Elasticsearch relies heavily on the operating system’s file system cache. Ensure you have sufficient free RAM for this. Avoid running other memory-hungry applications on the same server as Elasticsearch.

Shard Allocation and Index Settings

The number of shards per index significantly impacts performance. Aim for fewer, larger shards rather than many small ones. For time-series data, consider index lifecycle management (ILM) to manage older indices.

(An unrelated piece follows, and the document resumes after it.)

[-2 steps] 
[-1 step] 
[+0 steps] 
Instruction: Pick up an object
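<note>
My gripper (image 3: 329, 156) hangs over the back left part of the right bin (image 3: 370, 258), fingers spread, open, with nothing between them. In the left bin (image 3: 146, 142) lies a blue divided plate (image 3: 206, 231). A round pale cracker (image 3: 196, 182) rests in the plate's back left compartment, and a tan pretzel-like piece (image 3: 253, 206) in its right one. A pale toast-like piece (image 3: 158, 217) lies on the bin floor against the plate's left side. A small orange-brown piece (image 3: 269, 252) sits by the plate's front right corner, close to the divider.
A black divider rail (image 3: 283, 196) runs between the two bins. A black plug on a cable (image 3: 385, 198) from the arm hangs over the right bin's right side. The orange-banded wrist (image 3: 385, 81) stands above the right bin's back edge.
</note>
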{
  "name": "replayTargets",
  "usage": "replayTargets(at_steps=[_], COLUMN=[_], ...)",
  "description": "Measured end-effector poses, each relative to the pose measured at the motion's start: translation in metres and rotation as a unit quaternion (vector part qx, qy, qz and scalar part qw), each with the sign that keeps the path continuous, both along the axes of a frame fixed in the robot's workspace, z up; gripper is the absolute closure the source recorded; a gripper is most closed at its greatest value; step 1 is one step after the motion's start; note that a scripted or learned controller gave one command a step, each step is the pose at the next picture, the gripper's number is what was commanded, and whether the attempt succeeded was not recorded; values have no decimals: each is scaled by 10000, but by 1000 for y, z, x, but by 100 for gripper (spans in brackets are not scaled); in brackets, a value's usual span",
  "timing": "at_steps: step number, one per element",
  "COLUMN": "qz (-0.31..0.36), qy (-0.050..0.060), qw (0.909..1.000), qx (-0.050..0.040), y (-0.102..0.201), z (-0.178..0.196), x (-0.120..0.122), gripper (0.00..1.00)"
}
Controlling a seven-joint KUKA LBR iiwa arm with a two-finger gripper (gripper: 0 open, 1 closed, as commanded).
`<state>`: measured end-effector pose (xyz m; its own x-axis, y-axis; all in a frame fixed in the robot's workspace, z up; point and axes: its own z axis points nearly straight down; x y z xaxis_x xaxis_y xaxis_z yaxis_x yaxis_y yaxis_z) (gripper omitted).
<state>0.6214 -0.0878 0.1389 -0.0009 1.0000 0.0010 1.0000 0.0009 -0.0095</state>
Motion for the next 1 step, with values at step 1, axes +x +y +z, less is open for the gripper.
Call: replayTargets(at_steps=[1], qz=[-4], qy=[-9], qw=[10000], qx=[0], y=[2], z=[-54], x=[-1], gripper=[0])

Example: Setting Shard Count and Replicas

When creating an index, you can specify the number of primary shards and replicas. For a cluster with one node, set replicas to 0. For a multi-node cluster, 1 or 2 replicas are common.

PUT /my_index
{
  "settings": {
    "index": {
      "number_of_shards": 3,
      "number_of_replicas": 1
    }
  }
}

You can also dynamically update these settings (though primary shard count cannot be changed after creation):

PUT /my_index/_settings
{
  "index": {
    "number_of_replicas": 2
  }
}

Swappiness

Elasticsearch performs poorly when it swaps. Set the system’s swappiness to a low value, ideally 1 or 10. Edit /etc/sysctl.conf:

vm.swappiness = 1

Apply the change:

sudo sysctl -p

Monitoring and Iteration

Performance tuning is an iterative process. Continuously monitor your system’s resource utilization (CPU, RAM, I/O, network) using tools like htop, vmstat, iostat, and application-specific metrics. For Elasticsearch, use the _cat APIs and Kibana’s monitoring tools. Regularly review logs for errors or performance bottlenecks. Adjust configurations based on observed behavior and load patterns.